▶ ASSIGNMENT
Word for word, the data below must be repeated in full; no picture is to be included.

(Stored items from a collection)
---
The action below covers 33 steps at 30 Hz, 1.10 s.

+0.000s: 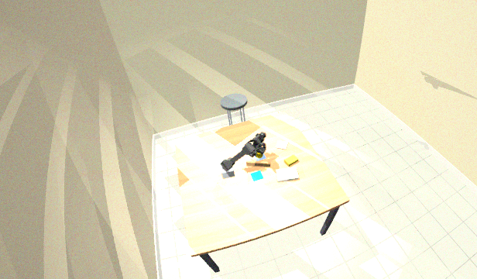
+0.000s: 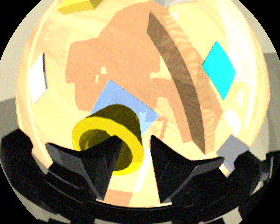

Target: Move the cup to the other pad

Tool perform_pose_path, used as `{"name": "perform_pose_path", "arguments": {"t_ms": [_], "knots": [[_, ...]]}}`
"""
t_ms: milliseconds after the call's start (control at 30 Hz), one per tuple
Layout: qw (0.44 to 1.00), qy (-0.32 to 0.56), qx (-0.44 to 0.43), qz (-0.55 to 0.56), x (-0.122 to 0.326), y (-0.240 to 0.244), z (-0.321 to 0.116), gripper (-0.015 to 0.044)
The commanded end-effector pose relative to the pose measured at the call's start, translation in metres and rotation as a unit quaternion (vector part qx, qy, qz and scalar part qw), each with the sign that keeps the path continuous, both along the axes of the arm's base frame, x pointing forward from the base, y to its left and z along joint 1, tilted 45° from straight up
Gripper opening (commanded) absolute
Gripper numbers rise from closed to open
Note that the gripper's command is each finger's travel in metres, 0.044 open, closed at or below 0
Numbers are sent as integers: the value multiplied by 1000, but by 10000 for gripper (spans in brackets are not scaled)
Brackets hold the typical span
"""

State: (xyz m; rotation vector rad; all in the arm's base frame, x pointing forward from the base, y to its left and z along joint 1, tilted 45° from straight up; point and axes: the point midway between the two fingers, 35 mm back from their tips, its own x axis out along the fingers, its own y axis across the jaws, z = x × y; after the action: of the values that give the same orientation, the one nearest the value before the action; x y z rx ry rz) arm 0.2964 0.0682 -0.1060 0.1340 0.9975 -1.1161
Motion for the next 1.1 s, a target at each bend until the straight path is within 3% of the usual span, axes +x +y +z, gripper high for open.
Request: {"name": "perform_pose_path", "arguments": {"t_ms": [0, 833, 1067], "knots": [[1000, 3, -4, 3, -1, -2, -1, 167], [1000, 1, -1, 0, -1, 0, -1, 0], [1000, 2, 0, 1, -1, 13, 12, 0]]}}
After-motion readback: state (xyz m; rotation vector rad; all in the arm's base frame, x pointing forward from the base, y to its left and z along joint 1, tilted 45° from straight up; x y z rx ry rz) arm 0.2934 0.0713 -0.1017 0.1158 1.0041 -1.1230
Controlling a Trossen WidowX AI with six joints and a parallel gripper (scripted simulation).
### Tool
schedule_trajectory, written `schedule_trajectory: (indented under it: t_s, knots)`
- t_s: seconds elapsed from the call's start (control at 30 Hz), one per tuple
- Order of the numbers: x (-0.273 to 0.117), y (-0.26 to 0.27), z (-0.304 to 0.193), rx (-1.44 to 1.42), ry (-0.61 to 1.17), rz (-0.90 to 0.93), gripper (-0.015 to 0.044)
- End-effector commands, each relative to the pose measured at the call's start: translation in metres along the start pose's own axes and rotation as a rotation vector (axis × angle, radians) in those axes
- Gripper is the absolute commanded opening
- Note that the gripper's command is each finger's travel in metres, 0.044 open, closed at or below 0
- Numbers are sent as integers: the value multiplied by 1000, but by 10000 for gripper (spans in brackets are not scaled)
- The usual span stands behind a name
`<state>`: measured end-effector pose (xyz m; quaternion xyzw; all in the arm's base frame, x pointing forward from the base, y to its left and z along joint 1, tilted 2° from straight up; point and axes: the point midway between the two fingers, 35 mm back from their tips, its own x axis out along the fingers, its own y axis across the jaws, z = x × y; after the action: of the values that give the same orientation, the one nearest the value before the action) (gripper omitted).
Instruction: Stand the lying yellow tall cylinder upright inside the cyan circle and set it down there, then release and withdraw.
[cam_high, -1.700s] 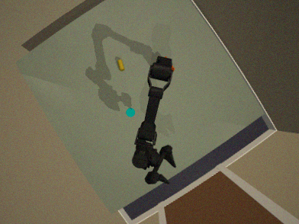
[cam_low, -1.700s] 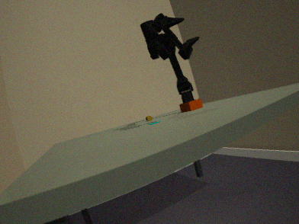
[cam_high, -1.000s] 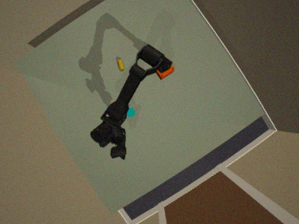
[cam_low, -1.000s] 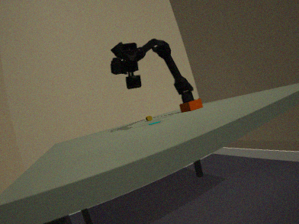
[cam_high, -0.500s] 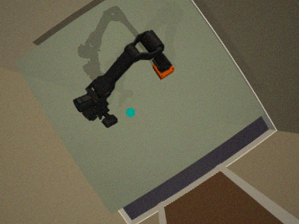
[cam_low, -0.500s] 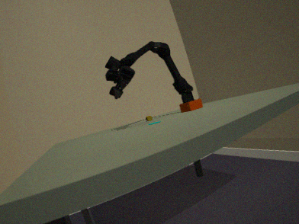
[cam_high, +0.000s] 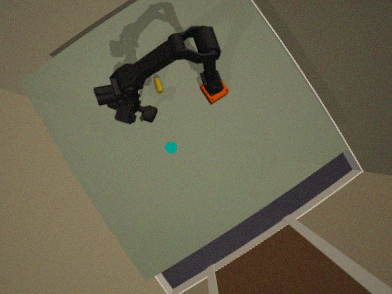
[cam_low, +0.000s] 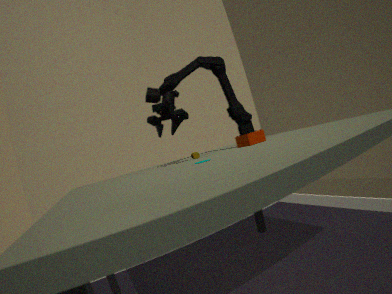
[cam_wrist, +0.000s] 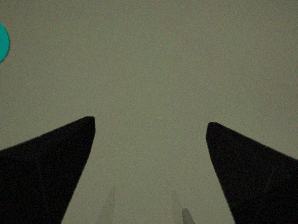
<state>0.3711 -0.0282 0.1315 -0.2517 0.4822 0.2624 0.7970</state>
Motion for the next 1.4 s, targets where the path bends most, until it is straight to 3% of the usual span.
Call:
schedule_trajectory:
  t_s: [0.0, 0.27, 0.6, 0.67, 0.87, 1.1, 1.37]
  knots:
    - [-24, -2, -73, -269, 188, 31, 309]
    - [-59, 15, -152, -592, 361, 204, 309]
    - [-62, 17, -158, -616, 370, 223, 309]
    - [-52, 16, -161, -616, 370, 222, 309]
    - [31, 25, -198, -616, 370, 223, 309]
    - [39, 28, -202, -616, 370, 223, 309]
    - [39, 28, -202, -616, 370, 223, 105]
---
▶ TASK ANSWER
The action below covers 33 steps at 30 Hz, 1.10 s.

+0.000s: 
+0.000s: 

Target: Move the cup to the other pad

Tool perform_pose_path, used as `{"name": "perform_pose_path", "arguments": {"t_ms": [_], "knots": [[_, ...]]}}`
"""
t_ms: milliseconds after the call's start (control at 30 Hz), one per tuple
Layout: qw (0.44 to 1.00), qy (-0.32 to 0.56), qx (-0.44 to 0.43), qz (-0.55 to 0.56), x (-0.122 to 0.326), y (-0.240 to 0.244), z (-0.321 to 0.116), gripper (-0.015 to 0.044)
The commanded end-effector pose relative to the pose measured at the call's start, translation in metres and rotation as a unit quaternion (vector part qx, qy, qz and scalar part qw), each with the sign that keeps the path continuous, both along the axes of the arm's base frame, x pointing forward from the base, y to its left and z along joint 1, tilted 45° from straight up
Gripper opening (commanded) absolute
Gripper numbers rise from closed to open
Note that the gripper's command is each finger's travel in metres, 0.044 open, closed at or below 0
Numbers are sent as integers: the value multiplied by 1000, but by 10000 for gripper (spans in brackets are not scaled)
Brackets hold the typical span
"""

State: (xyz m; rotation vector rad; all in the arm's base frame, x pointing forward from the base, y to its left and z along joint 1, tilted 45° from straight up; point and axes: the point midway between the two fingers, 35 mm back from their tips, its own x axis out along the fingers, its own y axis across the jaws, z = x × y; after the action: of the values that give the same orientation, the one nearest the value before the action; x y z rx ry rz) arm 0.2964 0.0682 -0.1060 0.1340 0.9975 -1.1161
Motion for the next 1.1 s, a target at each bend until the straight path is within 3% of the usual span, axes +x +y +z, gripper high for open.
Request: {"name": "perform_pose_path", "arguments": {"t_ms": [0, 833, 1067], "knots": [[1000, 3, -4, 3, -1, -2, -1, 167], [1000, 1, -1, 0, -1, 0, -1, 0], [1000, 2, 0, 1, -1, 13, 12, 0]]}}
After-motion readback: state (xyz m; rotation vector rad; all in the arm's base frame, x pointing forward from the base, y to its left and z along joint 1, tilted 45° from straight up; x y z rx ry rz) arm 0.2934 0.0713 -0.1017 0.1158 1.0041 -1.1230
Controlling a Trossen WidowX AI with six joints and a parallel gripper (scripted simulation).
### Tool
schedule_trajectory, written `schedule_trajectory: (indented under it: t_s, knots)`
- t_s: seconds elapsed from the call's start (control at 30 Hz), one per tuple
- Order of the numbers: x (-0.273 to 0.117), y (-0.26 to 0.27), z (-0.304 to 0.193), rx (-1.44 to 1.42), ry (-0.61 to 1.17), rz (-0.90 to 0.93), gripper (-0.015 to 0.044)
- End-effector commands, each relative to the pose measured at the call's start: translation in metres along the start pose's own axes and rotation as a rotation vector (axis × angle, radians) in those axes
- Gripper is the absolute commanded opening
- Note that the gripper's command is each finger's travel in metres, 0.044 open, closed at or below 0
- Numbers are sent as integers: the value multiplied by 1000, but by 10000 for gripper (spans in brackets are not scaled)
- The usual span stands behind a name
`<state>`: measured end-effector pose (xyz m; quaternion xyzw; all in the arm's base frame, x pointing forward from the base, y to its left and z along joint 1, tilted 2° from straight up; point and axes: the point midway between the two fingers, 35 mm back from their tips, its own x axis out along the fingers, its own y axis across the jaws, z = x × y; after the action: of the values that give the same orientation, the one nearest the value before the action) (gripper omitted).
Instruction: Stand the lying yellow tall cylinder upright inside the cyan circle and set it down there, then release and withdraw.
[cam_high, -1.700s] 
[cam_low, -1.700s] 
[cam_high, -1.000s] 
[cam_low, -1.000s] 
[cam_high, -0.500s] 
[cam_low, -0.500s] 
[cam_high, +0.000s] 
[cam_low, +0.000s] 
[cam_wrist, +0.000s] 
<state>0.3711 -0.0282 0.1315 -0.2517 0.4822 0.2624 0.7970</state>
Motion for the next 1.4 s, targets where the path bends most, until it is straight to 3% of the usual span.
Call:
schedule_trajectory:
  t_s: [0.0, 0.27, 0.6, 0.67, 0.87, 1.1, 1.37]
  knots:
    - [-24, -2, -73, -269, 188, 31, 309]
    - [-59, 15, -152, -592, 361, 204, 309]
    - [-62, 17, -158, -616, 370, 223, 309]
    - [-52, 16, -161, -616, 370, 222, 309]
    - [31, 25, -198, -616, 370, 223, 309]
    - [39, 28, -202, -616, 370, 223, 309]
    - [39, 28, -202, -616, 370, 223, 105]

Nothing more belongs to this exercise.